- [GOAL OF THE EXERCISE] Below are some records; output exactly the lines from the line with "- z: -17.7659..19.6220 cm" to the line with "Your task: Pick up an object", both ends kept, and nothing more.

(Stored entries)
_ _ _

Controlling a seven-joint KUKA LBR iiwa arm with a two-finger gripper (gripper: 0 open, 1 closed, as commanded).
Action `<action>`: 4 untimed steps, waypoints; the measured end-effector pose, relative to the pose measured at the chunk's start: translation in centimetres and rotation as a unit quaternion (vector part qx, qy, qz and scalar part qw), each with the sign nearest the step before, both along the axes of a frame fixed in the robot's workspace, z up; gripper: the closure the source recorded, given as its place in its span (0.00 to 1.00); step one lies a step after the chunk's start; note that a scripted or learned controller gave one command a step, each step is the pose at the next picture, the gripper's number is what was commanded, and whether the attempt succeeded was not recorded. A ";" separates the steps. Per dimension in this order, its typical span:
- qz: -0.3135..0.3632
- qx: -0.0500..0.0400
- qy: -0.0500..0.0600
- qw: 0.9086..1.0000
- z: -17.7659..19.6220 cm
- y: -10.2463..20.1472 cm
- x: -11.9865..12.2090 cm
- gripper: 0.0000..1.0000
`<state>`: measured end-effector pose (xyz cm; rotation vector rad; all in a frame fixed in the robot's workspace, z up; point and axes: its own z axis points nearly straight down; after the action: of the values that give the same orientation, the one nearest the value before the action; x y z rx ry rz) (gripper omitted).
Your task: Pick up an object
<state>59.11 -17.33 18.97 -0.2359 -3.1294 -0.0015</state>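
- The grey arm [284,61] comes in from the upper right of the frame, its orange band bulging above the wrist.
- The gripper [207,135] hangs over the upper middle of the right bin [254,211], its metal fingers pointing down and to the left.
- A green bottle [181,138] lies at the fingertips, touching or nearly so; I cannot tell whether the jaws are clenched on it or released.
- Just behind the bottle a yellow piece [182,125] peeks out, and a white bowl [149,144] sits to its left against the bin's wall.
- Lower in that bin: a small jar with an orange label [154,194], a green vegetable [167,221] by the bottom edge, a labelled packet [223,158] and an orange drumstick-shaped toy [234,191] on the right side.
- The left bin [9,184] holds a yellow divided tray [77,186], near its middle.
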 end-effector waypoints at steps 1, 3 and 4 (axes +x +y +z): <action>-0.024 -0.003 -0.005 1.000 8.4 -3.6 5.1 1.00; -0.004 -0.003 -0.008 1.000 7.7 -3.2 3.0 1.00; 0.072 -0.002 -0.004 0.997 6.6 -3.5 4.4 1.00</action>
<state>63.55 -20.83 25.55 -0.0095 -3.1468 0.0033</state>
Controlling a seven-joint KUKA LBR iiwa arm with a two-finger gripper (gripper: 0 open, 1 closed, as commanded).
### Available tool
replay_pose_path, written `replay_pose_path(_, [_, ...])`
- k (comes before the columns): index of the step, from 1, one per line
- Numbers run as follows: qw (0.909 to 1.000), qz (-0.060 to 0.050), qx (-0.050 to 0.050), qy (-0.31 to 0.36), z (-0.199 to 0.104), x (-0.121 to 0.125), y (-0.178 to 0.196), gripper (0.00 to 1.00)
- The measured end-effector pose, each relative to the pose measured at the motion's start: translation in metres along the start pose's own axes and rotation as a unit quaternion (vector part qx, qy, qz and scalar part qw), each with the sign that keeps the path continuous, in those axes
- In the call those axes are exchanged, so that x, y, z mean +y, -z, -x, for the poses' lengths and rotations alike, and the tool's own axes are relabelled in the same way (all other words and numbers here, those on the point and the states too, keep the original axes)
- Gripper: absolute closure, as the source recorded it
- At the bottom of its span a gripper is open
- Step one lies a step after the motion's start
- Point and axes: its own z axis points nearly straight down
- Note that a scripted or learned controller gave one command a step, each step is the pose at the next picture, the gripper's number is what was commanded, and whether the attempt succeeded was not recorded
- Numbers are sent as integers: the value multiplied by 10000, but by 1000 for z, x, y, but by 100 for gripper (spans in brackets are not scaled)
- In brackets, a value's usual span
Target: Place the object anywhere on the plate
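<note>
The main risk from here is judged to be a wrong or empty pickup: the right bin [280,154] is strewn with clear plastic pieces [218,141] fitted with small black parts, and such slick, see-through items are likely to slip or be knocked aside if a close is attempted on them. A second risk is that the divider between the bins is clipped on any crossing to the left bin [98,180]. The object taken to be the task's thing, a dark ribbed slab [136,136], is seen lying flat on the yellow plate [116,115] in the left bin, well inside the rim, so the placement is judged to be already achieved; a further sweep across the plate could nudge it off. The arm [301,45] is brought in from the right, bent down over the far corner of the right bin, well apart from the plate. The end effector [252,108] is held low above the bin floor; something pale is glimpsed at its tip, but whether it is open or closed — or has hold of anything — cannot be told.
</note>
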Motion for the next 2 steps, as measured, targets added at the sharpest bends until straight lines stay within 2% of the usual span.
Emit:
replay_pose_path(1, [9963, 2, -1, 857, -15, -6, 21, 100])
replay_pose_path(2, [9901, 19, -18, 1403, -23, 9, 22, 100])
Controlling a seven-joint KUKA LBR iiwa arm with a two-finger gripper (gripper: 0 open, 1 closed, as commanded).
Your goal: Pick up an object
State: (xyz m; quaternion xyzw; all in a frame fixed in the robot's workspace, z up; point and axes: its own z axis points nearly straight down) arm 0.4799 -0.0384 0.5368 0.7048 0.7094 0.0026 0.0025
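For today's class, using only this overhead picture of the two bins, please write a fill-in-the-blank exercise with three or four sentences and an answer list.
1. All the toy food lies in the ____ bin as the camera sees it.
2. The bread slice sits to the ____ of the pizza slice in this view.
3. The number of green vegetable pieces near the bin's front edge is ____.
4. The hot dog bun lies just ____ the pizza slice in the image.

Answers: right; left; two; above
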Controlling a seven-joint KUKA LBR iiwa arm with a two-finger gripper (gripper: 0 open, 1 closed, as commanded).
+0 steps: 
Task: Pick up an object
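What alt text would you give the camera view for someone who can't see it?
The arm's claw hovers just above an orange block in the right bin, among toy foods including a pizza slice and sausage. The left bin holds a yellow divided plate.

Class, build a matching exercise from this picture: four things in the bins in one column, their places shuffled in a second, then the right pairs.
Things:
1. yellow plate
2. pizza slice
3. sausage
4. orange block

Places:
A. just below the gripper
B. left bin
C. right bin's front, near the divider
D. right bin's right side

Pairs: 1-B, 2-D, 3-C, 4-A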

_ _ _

- [ANSWER TO THE EXERCISE]
- z: -17.7659..19.6220 cm
- y: -10.2463..20.1472 cm
- x: -11.9865..12.2090 cm
- gripper: 0.0000..1.0000
`<state>`: measured end-effector pose (xyz cm; rotation vector rad; all in a frame fixed in the robot's workspace, z up; point and axes: its own z axis points nearly straight down; after the action: of the values that give the same orientation, the one nearest the value before the action; x y z rx ry rz) (gripper omitted).
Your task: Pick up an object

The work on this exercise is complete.